▶ Directions for this task: Write out every line exactly, from the start of the records below to the line with "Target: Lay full", and stop there. Don't write out the pictures.

Items listed in a dataset:
.....
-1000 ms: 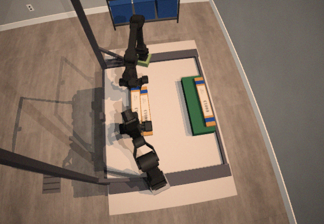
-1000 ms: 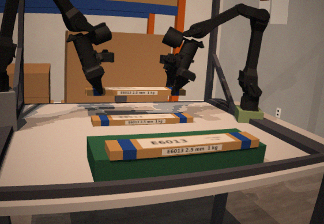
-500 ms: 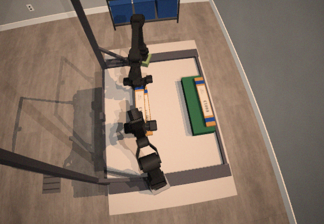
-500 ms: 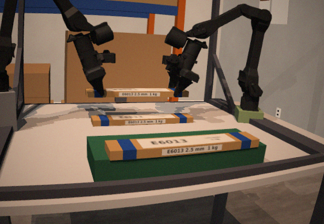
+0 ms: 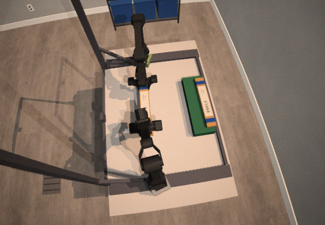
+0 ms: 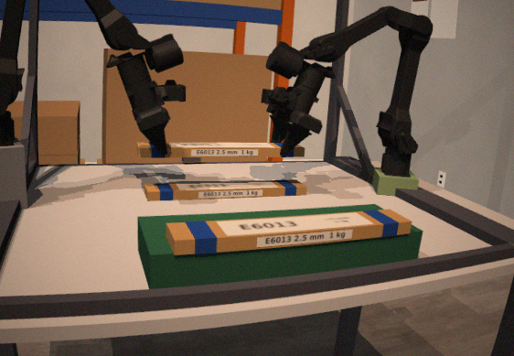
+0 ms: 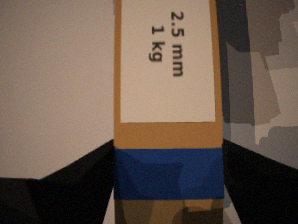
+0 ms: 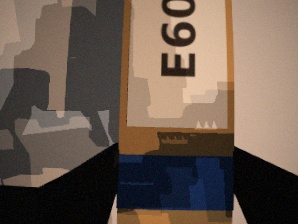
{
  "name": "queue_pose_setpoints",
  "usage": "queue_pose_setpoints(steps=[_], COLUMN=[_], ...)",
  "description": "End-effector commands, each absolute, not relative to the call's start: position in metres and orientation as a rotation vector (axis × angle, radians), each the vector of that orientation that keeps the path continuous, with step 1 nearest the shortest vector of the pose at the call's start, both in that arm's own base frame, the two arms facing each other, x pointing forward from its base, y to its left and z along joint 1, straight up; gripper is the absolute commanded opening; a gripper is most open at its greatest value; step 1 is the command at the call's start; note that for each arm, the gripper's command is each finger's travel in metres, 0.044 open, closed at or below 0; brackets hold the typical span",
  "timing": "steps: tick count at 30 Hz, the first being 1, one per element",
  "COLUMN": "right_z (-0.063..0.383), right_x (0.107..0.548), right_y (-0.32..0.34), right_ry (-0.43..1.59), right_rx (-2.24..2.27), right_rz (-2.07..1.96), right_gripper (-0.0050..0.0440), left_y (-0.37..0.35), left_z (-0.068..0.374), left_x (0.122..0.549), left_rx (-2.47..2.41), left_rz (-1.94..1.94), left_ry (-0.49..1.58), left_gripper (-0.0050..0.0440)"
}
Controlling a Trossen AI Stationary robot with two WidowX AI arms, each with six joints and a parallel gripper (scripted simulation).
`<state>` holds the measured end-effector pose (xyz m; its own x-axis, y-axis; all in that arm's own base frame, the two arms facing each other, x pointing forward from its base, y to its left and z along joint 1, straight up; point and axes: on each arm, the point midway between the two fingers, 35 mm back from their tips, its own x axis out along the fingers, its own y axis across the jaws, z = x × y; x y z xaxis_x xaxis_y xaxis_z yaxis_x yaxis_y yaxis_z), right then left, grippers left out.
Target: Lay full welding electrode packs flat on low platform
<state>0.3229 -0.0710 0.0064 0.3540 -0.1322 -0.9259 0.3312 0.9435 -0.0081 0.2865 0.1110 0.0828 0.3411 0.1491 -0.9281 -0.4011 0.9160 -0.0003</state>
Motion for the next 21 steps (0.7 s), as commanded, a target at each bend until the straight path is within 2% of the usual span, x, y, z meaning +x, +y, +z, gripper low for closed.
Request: queue_pose_setpoints(steps=[1, 21], right_z=[0.014, 0.014], right_x=[0.322, 0.311], right_y=[-0.069, -0.104], right_ry=[1.159, 1.158], right_rx=[0.179, 0.177], right_rz=[-0.263, -0.264], right_gripper=[-0.0050, -0.0050], left_y=[0.121, 0.156], left_z=[0.090, 0.096], left_x=[0.279, 0.267], left_rx=[-0.260, -0.252], left_rz=[0.388, 0.392], left_ry=[1.149, 1.132], left_gripper=[-0.0050, -0.0050])
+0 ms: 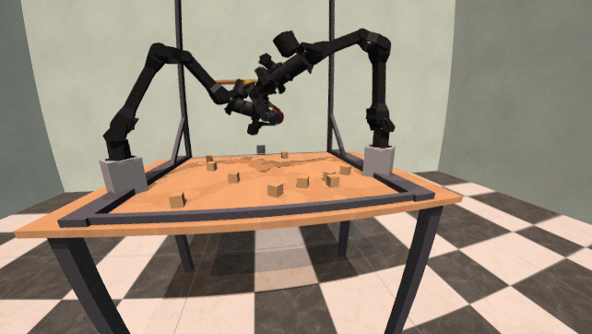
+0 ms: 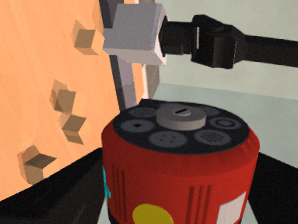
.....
▶ Response area:
-1000 ms: 
-1000 ms: 
-500 ms: 
-500 ms: 
+0 ms: 
+0 ms: 
+0 ms: 
+0 ms: 
{
  "name": "queue_pose_setpoints",
  "usage": "queue_pose_setpoints(steps=[_], COLUMN=[_], ...)",
  "description": "End-effector commands, each absolute, not relative to the call's start: position in metres and orientation as a rotation vector (axis × angle, radians), each the vector of that orientation that keeps the path continuous, with step 1 nearest the shortest vector of the pose at the call's start, both in that arm's own base frame, the two arms facing each other, x pointing forward from its base, y to its left and z along joint 1, straight up; gripper is the absolute commanded opening; a gripper is most open at its greatest value; step 1 is the command at the call's start; note that for each arm, the gripper's command is each finger's travel in metres, 0.044 open, closed at or below 0; brackets hold the typical span",
  "timing": "steps: tick count at 30 Hz, the first being 1, one per element",
  "COLUMN": "right_z (-0.063..0.383), right_x (0.107..0.548), right_y (-0.32..0.34), right_ry (-0.43..1.59), right_rx (-2.24..2.27), right_rz (-2.07..1.96), right_gripper (-0.0050..0.0440), left_y (-0.37..0.35), left_z (-0.068..0.374), left_x (0.122..0.549), left_rx (-2.47..2.41), left_rz (-1.94..1.94), left_ry (-0.49..1.58), left_gripper (-0.0050..0.0440)"
}
Controlling a Trossen AI Stationary robot with two WidowX AI arms, each with six joints and a parallel gripper (scripted simulation).
`<state>` holds the measured end-effector pose (xyz m; its own x-axis, y-axis; all in that arm's own base frame, the two arms facing each other, x pointing forward from its base, y to its left and z along joint 1, straight up; point and axes: on each arm, the point midway between the two fingers, 35 mm back from their tips, its own x axis out along the fingers, its own y axis across the jaws, z = x × y; x y z xaxis_x xaxis_y xaxis_z yaxis_x yaxis_y yaxis_z), right then left, grippers left out.
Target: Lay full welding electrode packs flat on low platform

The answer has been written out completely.